+++ Material for this task

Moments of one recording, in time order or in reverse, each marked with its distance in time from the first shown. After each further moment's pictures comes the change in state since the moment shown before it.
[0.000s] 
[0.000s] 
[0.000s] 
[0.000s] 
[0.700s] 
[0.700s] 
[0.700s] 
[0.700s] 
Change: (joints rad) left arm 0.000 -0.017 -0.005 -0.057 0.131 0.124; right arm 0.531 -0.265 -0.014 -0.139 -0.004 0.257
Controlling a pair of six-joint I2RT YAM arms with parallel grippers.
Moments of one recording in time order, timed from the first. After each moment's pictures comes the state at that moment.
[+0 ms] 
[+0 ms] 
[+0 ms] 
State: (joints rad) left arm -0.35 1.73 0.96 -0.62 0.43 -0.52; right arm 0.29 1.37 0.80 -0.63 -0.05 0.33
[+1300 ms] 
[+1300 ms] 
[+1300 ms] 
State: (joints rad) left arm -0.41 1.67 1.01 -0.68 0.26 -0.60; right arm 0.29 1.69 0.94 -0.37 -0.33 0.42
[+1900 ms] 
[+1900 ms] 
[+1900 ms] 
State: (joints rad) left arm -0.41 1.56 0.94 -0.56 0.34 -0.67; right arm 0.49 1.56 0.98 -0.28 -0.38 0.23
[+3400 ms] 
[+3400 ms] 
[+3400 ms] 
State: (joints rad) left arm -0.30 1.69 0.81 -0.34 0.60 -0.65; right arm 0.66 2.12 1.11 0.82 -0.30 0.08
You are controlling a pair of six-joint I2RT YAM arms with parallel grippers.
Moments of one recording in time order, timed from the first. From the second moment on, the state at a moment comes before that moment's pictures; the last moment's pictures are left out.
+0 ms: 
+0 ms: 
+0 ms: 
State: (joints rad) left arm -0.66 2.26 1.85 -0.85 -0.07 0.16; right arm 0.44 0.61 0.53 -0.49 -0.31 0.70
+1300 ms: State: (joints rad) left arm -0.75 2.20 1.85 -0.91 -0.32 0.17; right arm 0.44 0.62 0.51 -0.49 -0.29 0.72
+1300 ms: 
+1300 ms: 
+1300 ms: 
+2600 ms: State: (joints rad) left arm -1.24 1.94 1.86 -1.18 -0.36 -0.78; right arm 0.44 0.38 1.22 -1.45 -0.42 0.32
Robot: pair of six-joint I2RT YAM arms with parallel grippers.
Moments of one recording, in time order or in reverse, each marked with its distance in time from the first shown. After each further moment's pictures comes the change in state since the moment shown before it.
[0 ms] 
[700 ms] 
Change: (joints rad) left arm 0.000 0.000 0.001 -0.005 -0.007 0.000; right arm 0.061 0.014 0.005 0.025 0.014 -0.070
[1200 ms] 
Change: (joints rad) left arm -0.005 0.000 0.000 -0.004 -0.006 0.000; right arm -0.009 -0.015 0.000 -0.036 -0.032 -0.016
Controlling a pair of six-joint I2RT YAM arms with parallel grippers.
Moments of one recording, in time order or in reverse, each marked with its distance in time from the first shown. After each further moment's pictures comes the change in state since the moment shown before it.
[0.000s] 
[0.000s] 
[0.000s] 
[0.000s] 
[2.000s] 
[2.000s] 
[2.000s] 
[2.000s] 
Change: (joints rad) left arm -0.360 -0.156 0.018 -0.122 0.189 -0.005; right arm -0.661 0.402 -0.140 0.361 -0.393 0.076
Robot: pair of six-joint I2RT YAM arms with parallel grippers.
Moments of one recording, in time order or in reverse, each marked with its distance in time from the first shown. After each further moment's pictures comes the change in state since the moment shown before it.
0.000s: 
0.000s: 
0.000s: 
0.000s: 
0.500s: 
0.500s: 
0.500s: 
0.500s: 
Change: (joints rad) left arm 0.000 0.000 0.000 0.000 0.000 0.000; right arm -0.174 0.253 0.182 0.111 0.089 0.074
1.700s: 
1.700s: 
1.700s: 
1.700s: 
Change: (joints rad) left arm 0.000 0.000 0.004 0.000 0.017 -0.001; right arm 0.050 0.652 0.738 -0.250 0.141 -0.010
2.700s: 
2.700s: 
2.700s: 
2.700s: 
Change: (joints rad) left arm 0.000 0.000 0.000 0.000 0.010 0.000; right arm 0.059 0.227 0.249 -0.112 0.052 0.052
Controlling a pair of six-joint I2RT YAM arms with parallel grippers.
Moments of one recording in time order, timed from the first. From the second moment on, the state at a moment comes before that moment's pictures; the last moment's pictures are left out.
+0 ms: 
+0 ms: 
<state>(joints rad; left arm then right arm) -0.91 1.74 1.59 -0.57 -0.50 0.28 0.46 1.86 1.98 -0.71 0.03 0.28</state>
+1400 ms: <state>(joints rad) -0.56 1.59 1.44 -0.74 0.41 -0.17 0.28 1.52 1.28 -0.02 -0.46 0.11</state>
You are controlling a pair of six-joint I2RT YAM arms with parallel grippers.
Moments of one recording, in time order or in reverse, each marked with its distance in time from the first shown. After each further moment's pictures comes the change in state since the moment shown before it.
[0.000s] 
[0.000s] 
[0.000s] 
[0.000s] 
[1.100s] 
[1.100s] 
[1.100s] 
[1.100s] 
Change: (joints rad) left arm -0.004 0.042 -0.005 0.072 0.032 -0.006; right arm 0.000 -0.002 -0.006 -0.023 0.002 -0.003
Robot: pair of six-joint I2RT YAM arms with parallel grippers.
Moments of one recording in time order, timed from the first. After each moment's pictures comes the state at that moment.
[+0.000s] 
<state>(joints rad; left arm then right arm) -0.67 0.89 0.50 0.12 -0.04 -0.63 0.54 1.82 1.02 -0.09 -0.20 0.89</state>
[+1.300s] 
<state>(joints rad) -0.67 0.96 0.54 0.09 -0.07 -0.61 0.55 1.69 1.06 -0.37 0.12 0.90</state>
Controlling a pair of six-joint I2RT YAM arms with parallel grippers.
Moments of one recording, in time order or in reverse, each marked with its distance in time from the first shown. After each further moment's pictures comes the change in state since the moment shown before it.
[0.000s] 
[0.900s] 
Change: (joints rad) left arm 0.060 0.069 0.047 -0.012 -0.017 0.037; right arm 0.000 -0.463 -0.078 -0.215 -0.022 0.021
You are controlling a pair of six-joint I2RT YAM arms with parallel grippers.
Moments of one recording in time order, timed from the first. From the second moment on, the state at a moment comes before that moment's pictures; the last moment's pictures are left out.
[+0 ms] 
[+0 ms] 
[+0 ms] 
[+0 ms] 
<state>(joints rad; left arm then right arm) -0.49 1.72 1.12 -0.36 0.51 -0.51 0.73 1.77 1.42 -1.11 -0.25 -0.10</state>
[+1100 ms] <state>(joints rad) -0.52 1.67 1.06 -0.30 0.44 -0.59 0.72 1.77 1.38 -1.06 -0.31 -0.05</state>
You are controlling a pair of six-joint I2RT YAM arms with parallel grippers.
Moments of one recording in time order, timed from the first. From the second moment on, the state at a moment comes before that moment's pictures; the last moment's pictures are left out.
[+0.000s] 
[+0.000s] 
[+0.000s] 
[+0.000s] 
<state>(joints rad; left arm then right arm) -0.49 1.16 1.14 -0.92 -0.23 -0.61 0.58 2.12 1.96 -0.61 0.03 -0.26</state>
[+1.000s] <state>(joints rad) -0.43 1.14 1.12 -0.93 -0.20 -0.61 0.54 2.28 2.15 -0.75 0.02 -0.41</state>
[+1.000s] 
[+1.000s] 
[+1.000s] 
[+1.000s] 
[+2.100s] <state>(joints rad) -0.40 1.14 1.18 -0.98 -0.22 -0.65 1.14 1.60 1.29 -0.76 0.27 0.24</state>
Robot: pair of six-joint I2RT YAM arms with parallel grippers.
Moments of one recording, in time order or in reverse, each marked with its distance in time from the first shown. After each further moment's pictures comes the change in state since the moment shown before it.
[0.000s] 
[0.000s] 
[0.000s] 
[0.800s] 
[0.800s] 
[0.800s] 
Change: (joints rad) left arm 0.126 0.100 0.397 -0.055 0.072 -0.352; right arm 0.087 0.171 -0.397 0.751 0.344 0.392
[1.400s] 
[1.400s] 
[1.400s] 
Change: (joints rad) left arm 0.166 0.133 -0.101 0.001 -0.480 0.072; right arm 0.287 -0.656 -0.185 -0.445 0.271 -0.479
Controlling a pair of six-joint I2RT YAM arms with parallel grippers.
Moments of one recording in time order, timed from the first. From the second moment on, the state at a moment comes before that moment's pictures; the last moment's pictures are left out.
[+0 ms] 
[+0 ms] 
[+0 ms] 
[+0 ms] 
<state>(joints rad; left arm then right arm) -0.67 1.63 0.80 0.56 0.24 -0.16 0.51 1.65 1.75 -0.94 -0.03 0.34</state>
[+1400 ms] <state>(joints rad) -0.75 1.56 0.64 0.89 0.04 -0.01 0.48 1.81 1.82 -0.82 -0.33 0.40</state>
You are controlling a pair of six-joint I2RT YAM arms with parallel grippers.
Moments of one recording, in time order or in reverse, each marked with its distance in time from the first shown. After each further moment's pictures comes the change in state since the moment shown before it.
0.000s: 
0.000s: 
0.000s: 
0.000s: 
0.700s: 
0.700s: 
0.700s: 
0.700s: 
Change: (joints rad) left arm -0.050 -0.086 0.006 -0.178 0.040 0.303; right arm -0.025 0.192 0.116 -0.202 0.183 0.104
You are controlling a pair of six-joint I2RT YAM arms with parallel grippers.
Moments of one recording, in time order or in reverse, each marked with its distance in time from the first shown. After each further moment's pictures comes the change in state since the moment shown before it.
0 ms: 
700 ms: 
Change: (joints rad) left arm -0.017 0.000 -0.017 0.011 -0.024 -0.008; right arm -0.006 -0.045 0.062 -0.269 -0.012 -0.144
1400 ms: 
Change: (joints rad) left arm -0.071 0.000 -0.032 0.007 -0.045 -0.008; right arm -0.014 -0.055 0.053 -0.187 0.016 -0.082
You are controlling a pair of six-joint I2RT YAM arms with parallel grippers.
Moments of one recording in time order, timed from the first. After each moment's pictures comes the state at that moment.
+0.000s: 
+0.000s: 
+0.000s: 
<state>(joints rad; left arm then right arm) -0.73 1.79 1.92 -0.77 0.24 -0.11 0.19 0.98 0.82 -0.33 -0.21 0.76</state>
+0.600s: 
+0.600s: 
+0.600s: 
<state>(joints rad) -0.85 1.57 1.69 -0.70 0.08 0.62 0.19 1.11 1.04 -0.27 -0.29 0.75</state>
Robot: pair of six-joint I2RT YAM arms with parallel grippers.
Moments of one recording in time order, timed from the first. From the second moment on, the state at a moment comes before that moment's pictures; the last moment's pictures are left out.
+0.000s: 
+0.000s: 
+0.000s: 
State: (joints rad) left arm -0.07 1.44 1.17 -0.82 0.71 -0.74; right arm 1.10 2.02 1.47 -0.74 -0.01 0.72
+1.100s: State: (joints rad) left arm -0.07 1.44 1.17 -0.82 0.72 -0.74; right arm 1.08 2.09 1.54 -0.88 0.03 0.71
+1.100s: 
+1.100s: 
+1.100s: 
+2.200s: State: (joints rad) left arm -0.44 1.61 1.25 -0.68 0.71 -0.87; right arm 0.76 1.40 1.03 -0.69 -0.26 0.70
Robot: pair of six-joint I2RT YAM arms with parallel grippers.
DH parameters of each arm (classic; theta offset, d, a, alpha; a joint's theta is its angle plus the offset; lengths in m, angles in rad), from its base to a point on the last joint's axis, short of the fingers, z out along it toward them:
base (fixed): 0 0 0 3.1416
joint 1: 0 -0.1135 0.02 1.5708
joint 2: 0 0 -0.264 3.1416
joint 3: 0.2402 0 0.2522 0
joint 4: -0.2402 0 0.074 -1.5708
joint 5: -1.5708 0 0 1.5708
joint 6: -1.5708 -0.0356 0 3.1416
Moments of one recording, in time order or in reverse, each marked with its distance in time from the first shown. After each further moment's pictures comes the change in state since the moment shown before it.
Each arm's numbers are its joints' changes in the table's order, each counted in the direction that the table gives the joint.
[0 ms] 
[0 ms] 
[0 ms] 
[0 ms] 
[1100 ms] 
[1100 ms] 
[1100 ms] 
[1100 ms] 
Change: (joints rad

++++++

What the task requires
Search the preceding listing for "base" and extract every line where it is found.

Problem solution
DH parameters of each arm (classic; theta offset, d, a, alpha; a joint's theta is its angle plus the offset; lengths in m, angles in rad), from its base to a point on the last joint's axis, short of the fingers, z out along it toward them:
base (fixed): 0 0 0 3.1416

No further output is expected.